May 23rd, 2000
We're at a crossroads. On the one hand, every indication is that the EIR for the USDRIP project is totally indefensible because it failed to address the impact heavy or light industrial zoning would have on the Santee/El Monte water reservoir in general and on drinking water specifically.
Legally, the county will have to postpone the zoning decision, reopen the EIR, do the additional analysis, circulate the changes, and take public comment on the changes. After that, no doubt, the issue of zoning would head back to the planning commission, maybe all the way back to the Lakeside Planning Group, and then on to the Board of Supervisors. The process would take months. The outcome is, of course, uncertain. The experts could say that heavy industrial zoning, or industrial zoning of any type, is impermissible; the report could say only that certain mitigation measures are required.
We are currently trying to find an expert who could give us all some insight on this.
Sounds great, doesn't it? But then there are the threats, which go something like this: if we challenge the EIR the county will kill the whole project and the land would revert back to general zoning.
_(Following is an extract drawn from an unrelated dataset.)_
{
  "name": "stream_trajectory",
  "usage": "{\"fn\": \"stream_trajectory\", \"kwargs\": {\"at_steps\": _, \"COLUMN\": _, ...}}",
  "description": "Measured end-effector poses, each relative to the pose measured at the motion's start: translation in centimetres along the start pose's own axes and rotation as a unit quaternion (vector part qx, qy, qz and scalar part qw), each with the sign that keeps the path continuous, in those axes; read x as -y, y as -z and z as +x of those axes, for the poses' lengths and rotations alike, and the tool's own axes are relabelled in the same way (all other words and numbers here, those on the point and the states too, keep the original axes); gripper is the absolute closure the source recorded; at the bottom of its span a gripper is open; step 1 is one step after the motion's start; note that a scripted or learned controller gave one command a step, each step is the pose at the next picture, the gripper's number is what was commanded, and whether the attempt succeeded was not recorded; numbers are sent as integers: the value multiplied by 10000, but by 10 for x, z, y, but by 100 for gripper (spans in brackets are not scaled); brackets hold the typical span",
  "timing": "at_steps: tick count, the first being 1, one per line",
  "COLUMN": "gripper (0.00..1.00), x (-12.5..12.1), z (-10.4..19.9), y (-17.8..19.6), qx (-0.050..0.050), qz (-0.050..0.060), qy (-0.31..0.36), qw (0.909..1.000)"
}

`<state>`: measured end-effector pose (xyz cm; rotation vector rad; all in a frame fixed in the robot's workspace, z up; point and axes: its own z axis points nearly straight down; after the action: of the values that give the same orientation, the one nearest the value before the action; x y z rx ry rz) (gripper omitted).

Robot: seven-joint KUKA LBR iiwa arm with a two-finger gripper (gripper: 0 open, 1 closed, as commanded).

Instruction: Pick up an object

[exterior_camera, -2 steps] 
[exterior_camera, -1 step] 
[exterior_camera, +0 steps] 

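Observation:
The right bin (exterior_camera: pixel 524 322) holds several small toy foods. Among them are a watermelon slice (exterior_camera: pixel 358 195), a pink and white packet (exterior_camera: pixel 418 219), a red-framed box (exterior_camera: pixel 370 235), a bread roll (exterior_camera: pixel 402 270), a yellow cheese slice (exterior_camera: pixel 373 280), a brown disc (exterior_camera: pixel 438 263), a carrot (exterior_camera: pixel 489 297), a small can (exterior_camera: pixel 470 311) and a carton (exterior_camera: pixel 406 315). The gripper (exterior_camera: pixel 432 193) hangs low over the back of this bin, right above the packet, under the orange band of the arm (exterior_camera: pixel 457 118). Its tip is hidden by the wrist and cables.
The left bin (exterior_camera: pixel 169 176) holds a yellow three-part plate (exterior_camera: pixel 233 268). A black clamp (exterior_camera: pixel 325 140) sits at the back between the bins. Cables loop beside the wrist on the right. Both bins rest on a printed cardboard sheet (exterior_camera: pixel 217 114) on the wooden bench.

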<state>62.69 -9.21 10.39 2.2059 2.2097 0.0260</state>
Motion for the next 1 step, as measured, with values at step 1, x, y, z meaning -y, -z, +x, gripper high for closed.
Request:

The landowners, then, would have the right to petition the county using only the minor use permit process and could ask the county for any type of zoning or land use that they could prove the land was once used for. In other words, using a relatively simple process they could ask for M-54 zoning on the grounds at some point in the past the land was put to an M-54 use. Apparantly the decision would be made by county staff and there'd be limited or no public comment-- the same county staff which we "embarassed" by pointing out their EIR was deficient.
Is this just an idle threat or do we have a significant downside risk? That is exactly where we are weak: we don't know how valid this threat is. If it's real, we'd have a helluva battle on our hands, and we'd have to fight it parcel by parcel. If it's an idle threat, then we should go ahead and make damn certain our drinking water is protected.
Here's one other fact to consider: the envelope factory zoning was obtained via the minor use process identified above. The land was, apparantly, zoned C-36. The owner approached the county using the minor use process, stated their claim to M-52 or M-54 zoning on the grounds it was once used in that way, the county approved it and we awoke one morning to the sound of foundation trenchers.
I have put in calls to Diane Jacob's office, Duncan Hunter's, Steve Baldwin's, Diane Feinstein's and Bill Horn asking for their help in obtaining help from all relevant state and federal water quality regulatory agencies to advise us on whether the county's process and mitigation recommendations meet or exceed all applicable state, federal and local water protection acts. I've received no help. In fact, I've received no response.
Without expert help, we will have a very difficult time indeed fully analyzing the depth and breadth of our downside risk. With this fully analyzed we could make a much better decision on whether to challenge the EIR. We must make a decision soon.